You should also spend some time to ensure that your code is readable and well-commented. We have some suggestions and requirements for your programming style. You will definitely lose points for the file submission requirements (code must compile, 80 column limit, no tabs); however, barring any particularly egregious cases, you may take the remaining rules as suggestions.

Part of your grade will be based on testing. Some example tests and utility functions are provided in fullilssa_test.ml and fullildom_test.ml. You must use the testing framework provided and explicitly note any modifications in your readme.txt file. We ask that you name your test cases regularly: choose a username from those in your group. All test names and files should contain that username followed by an underscore as a prefix. (For example, if your username is cat and you have written a test case called alive, that test should be called cat_alive.)

  • For this assignment, we require that you define at least two unit tests per category (where each category is one of the 20% slices of the project as outlined below).
  • Tests must be sufficiently different from one another to count.
  • All test cases that you count toward the testing portion of your grade must be fully automatic and must check for some result. The tests must run when we call omake test from the ralloc directory.
  • Please share at least one test from any category on the mailing list. You can count others' tests toward your total.

The grading breakdown for this project is as follows:

  • ~20%: Dominance/Dominance Frontier.
  • ~20%: Liveness/Liveness Queries.
  • ~20%: Graph Coloring and Spilling.
  • ~20%: Leaving SSA.
  • ~10%: Code style, readability and documentation.
  • ~10%: Testing.

In addition, you can receive extra credit for using information about move-related operands to drive graph coloring (+5%) and for improving the provided code (either by making it generate better IL/X86 or by improving the speed of the compiler itself). Contact us to see how much a change is worth and make note of it in your readme.txt.

Remember that your raw score will be scaled— that is, more difficult assignments will be worth more than less difficult assignments, even if the more difficult assignment has fewer available points.

ralloc.run, the executable the OMakefile will produce, offers several helpful command line flags that might make debugging easier. This time around, we are providing some scripts to run the compiler with debugging settings. The scripts include:
  • igraph example-name: builds, but does not execute, the program at examples/example-name.oat. Dumps intermediate graphs to the local directory as .gv files and records a large amount of debugging output to log.txt.
  • igraphr example-name: builds and runs the program at examples/example-name.oat with no graph output and no debug output.
  • igraphq example-name: builds the program at examples/example-name.oat with no graph output and no debug output.
  • gv graph-name.gv: uses Graphviz to produce a graph from the given graph description file.

Running ralloc.run --help will give you a comprehensive documented list of supported flags. Remember that the optimizing backend will not run without the -O flag being provided.

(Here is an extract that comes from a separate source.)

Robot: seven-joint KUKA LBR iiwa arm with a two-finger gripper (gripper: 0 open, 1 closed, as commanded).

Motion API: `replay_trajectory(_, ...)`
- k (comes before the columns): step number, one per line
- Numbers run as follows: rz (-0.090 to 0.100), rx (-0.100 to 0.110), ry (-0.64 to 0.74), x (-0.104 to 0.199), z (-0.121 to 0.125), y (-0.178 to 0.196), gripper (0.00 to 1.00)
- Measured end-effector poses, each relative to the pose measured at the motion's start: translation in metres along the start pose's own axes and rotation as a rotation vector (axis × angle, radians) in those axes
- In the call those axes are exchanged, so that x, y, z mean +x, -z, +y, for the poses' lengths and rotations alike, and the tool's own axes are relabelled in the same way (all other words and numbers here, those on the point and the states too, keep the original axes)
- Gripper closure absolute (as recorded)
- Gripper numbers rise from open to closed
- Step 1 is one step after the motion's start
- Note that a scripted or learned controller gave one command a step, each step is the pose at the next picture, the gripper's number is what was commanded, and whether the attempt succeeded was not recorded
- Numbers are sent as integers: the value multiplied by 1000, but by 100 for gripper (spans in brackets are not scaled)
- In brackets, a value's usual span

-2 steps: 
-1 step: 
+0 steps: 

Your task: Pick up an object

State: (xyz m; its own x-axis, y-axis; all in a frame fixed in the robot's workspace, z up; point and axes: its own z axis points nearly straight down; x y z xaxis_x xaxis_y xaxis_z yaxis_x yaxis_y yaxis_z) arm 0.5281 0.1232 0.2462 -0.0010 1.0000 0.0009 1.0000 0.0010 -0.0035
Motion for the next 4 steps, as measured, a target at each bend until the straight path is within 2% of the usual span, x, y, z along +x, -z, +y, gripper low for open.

First, make sure to clean your project with omake clean. All of the files you've written should be in projects/ralloc. Submit your assignment on ENIAC. Your project must run on ENIAC, including all test cases. Be sure to submit from ENIAC and not from some other Linux machine; otherwise you will get an error.

Switch to the projects directory and type: turnin -c cis341 -p project7 ralloc Verify that you've submitted your files with: turnin -c cis341 -v -p project7 You can re-submit your work any number of times, but only the last submission will be counted. New submissions completely overwrite old submissions— so if you're missing a single file, make sure to resubmit your entire project. Check the main course page for information about late policies.